• **Task prompt**: Please set down all of the data below verbatim.

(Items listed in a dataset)
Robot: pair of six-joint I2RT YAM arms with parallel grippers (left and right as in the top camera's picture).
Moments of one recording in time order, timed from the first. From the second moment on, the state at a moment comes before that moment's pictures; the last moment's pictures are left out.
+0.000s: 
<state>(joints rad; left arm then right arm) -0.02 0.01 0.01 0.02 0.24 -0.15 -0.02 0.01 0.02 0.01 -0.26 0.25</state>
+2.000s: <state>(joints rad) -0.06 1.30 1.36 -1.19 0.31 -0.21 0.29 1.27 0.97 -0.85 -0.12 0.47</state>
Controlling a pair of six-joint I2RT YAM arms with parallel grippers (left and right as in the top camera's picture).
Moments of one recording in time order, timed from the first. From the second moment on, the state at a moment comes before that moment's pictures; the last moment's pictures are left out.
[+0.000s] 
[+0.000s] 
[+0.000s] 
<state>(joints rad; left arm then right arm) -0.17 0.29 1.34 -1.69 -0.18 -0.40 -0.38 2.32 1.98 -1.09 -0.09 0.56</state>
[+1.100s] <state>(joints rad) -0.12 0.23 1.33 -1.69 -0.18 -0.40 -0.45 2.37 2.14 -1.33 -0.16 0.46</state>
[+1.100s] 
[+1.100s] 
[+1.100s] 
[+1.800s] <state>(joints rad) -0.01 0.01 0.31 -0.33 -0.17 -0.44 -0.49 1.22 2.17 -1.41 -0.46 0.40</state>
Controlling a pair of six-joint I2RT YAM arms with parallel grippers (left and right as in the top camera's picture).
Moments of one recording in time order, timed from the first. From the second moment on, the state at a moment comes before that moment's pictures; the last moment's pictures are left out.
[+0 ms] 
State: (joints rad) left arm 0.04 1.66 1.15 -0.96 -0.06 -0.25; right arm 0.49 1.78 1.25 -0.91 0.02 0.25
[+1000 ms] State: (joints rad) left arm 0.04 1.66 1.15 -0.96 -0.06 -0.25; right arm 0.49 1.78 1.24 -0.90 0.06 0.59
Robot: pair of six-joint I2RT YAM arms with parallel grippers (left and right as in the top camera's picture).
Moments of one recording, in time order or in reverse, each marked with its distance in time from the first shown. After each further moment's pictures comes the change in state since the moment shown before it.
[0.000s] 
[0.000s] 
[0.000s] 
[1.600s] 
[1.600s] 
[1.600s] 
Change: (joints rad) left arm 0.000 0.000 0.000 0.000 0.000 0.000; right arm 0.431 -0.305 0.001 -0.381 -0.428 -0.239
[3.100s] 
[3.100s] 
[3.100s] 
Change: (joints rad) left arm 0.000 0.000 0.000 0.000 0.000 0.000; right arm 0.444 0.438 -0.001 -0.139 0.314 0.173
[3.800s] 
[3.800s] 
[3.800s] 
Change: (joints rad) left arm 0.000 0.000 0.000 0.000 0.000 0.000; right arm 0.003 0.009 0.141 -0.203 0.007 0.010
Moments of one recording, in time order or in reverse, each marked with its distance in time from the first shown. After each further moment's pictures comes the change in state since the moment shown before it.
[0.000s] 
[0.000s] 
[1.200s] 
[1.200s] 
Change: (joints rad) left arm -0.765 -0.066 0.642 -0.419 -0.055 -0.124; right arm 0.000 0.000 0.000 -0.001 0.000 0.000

• **Result for this task**:
Robot: pair of six-joint I2RT YAM arms with parallel grippers (left and right as in the top camera's picture).
Moments of one recording in time order, timed from the first. From the second moment on, the state at a moment comes before that moment's pictures; the last moment's pictures are left out.
+0.000s: 
<state>(joints rad; left arm then right arm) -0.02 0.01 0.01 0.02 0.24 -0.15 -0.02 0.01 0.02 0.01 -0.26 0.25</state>
+2.000s: <state>(joints rad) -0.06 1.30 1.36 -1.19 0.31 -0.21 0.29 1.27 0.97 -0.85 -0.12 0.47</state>
Controlling a pair of six-joint I2RT YAM arms with parallel grippers (left and right as in the top camera's picture).
Moments of one recording in time order, timed from the first. From the second moment on, the state at a moment comes before that moment's pictures; the last moment's pictures are left out.
[+0.000s] 
[+0.000s] 
[+0.000s] 
<state>(joints rad; left arm then right arm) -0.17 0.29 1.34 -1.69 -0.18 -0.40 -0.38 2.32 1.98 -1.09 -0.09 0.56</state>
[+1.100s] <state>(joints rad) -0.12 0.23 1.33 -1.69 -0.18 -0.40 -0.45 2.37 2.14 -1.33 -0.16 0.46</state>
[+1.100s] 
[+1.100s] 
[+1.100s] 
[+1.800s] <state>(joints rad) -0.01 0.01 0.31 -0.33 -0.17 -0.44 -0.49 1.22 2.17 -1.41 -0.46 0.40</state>
Controlling a pair of six-joint I2RT YAM arms with parallel grippers (left and right as in the top camera's picture).
Moments of one recording in time order, timed from the first. From the second moment on, the state at a moment comes before that moment's pictures; the last moment's pictures are left out.
[+0 ms] 
State: (joints rad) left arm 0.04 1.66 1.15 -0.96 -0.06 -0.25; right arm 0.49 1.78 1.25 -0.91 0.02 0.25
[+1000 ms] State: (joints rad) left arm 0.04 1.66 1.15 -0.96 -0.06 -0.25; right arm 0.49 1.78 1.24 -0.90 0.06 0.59
Robot: pair of six-joint I2RT YAM arms with parallel grippers (left and right as in the top camera's picture).
Moments of one recording, in time order or in reverse, each marked with its distance in time from the first shown. After each further moment's pictures comes the change in state since the moment shown before it.
[0.000s] 
[0.000s] 
[0.000s] 
[1.600s] 
[1.600s] 
[1.600s] 
Change: (joints rad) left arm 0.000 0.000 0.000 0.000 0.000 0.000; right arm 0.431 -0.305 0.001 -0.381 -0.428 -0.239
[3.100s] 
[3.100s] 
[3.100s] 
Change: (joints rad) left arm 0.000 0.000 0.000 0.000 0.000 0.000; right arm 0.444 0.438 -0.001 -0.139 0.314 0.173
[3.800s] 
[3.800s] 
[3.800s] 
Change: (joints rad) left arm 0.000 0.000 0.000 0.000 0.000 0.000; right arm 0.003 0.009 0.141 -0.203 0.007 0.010
Moments of one recording, in time order or in reverse, each marked with its distance in time from the first shown. After each further moment's pictures comes the change in state since the moment shown before it.
[0.000s] 
[0.000s] 
[1.200s] 
[1.200s] 
Change: (joints rad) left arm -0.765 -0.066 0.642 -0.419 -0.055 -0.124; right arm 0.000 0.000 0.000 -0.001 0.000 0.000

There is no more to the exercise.